▸ **Exercise instructions**
What's needed is an exact copy of all the data below, without pictures.

########################################

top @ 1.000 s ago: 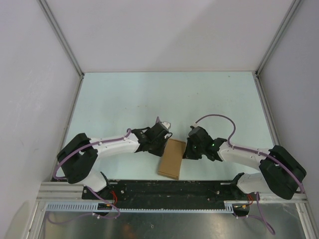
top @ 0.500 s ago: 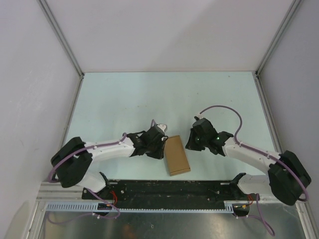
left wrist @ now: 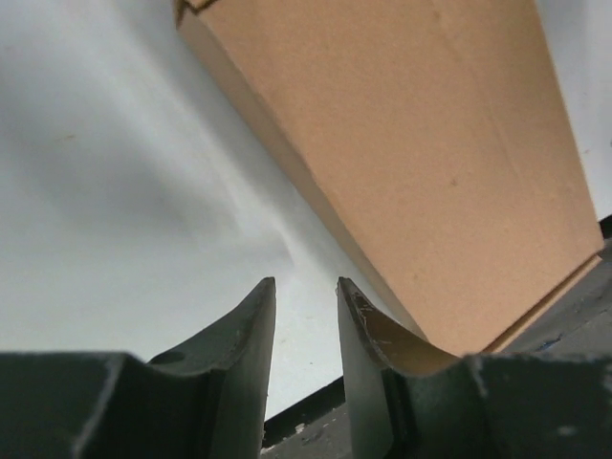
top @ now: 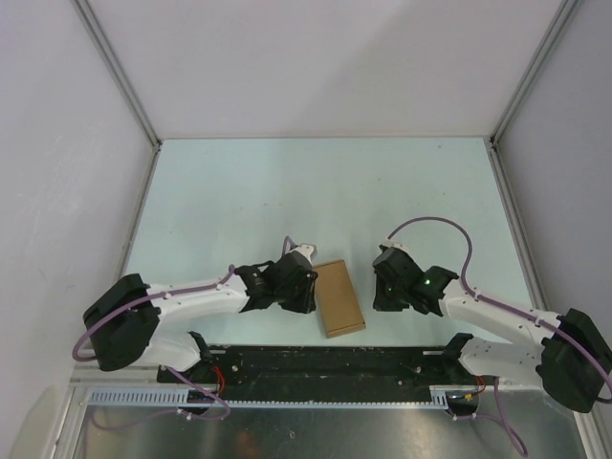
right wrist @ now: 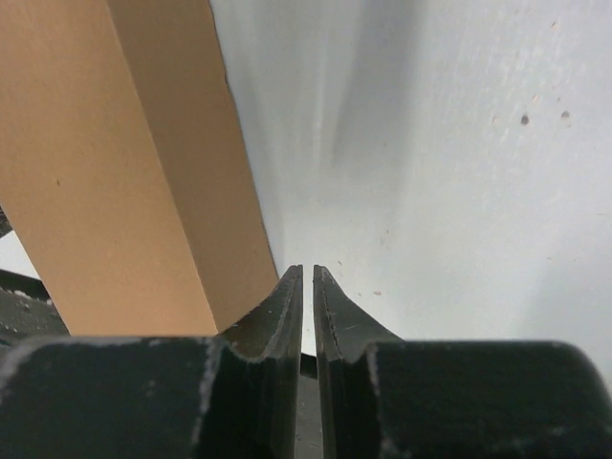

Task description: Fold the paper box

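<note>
The paper box (top: 340, 298) is a brown closed rectangular box lying flat near the table's front edge, between both arms. My left gripper (top: 310, 291) sits close against the box's left side. In the left wrist view that gripper (left wrist: 304, 284) is open and empty, with the box (left wrist: 411, 143) just right of its right finger (left wrist: 359, 316). My right gripper (top: 382, 296) stands a little apart from the box's right side. In the right wrist view it (right wrist: 306, 273) is all but shut, with only a thin empty slit. The box (right wrist: 105, 172) rises to its left.
The pale table (top: 287, 191) stretches away behind the box. A black mounting rail (top: 316, 363) runs along the near edge right below the box. White enclosure walls (top: 57, 191) stand to the left, right and back.
The box has swung round so that it now leans the other way. My right gripper has let go of its right side and drawn back to the right. The left arm has shifted slightly nearer.
</note>
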You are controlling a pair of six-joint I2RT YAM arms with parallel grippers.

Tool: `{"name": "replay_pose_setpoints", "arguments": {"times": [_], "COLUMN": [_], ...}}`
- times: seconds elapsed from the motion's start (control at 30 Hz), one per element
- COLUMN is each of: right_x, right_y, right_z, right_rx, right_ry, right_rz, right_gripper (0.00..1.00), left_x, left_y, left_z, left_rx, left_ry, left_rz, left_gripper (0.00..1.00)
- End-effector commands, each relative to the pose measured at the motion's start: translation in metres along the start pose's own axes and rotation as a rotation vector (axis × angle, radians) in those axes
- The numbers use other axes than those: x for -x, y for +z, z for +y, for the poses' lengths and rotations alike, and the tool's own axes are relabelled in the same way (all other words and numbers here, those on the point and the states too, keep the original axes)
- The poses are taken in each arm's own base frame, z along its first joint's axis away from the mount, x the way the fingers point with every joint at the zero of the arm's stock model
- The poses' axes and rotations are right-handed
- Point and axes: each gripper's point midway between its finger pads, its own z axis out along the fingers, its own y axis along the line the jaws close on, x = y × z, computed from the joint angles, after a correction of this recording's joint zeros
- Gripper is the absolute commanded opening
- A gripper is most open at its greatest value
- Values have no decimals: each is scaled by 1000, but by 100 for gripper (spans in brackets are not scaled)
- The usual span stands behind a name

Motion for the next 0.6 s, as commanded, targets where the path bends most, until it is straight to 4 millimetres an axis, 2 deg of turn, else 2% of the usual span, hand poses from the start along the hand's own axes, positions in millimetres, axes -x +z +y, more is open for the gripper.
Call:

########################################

▸ **Result of this task**
top @ 1.000 s ago: 
top @ 0.500 s ago: 
left wrist @ now: 
top @ now: 
right wrist @ now: 

Task description: Fold the paper box

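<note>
The paper box (top: 340, 298) is a brown closed rectangular box lying flat near the table's front edge, between both arms. My left gripper (top: 310, 291) sits close against the box's left side. In the left wrist view that gripper (left wrist: 304, 284) is open and empty, with the box (left wrist: 411, 143) just right of its right finger (left wrist: 359, 316). My right gripper (top: 382, 296) stands a little apart from the box's right side. In the right wrist view it (right wrist: 306, 273) is all but shut, with only a thin empty slit. The box (right wrist: 105, 172) rises to its left.
The pale table (top: 287, 191) stretches away behind the box. A black mounting rail (top: 316, 363) runs along the near edge right below the box. White enclosure walls (top: 57, 191) stand to the left, right and back.
The box has swung round so that it now leans the other way. My right gripper has let go of its right side and drawn back to the right. The left arm has shifted slightly nearer.
</note>
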You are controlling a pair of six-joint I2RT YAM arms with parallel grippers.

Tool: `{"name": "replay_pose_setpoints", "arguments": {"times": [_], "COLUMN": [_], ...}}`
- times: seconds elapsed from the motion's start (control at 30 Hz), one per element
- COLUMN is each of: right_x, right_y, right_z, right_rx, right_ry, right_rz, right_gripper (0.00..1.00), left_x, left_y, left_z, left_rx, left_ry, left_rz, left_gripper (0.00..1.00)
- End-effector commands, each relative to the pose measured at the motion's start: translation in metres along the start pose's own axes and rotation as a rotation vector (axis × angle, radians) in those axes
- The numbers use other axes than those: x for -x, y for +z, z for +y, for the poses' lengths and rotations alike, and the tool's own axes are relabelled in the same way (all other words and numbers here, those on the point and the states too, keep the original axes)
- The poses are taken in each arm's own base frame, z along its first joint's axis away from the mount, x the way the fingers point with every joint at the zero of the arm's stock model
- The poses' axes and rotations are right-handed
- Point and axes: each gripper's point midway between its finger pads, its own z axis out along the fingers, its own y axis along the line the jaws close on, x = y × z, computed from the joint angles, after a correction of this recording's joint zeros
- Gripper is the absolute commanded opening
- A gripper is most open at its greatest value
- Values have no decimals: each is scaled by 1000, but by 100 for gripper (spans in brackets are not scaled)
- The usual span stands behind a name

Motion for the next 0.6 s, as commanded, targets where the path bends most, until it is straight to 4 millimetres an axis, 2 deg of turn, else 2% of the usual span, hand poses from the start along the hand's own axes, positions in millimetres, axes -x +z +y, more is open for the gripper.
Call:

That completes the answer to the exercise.